#### GOAL OF THE EXERCISE
Work out how many lines in this listing hold the word "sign", and give the number with nothing added.

#### SUPPLIED DATA
··········

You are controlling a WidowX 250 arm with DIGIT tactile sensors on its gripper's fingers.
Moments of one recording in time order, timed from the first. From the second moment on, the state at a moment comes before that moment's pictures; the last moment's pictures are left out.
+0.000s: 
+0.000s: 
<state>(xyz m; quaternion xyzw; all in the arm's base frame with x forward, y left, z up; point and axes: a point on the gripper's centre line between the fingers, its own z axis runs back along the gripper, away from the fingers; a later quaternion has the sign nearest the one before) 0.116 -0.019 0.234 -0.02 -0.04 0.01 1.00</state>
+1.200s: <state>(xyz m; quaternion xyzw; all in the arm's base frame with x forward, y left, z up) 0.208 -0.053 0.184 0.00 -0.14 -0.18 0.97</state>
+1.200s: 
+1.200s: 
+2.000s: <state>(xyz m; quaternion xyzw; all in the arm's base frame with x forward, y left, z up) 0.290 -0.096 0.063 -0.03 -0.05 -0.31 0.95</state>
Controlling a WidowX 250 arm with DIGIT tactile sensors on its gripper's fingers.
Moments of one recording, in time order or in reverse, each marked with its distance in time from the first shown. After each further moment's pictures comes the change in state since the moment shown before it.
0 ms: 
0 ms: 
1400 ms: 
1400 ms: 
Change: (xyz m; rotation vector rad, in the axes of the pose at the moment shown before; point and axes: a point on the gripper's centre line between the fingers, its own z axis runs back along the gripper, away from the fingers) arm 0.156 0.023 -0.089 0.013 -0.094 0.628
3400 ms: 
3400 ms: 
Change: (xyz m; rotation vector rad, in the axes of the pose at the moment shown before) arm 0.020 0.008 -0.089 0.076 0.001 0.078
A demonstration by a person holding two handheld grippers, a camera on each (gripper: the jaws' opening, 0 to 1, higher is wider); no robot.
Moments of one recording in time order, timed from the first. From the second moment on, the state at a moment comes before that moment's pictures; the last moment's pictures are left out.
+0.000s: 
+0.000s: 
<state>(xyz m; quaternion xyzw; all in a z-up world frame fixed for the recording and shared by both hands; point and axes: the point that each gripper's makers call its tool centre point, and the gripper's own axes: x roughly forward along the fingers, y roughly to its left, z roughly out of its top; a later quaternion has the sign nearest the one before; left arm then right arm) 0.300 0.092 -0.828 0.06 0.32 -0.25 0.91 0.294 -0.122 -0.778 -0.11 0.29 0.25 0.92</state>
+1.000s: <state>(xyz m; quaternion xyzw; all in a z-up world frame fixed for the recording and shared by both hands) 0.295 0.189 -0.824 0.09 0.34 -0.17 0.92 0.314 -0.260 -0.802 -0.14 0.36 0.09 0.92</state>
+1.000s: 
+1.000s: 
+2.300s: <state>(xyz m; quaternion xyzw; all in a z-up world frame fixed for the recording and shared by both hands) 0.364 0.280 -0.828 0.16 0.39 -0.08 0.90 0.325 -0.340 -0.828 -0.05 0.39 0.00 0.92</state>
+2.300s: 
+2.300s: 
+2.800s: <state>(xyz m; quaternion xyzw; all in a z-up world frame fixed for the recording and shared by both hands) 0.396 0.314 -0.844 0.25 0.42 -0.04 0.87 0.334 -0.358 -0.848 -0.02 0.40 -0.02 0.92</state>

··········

#### RESPONSE BOX
2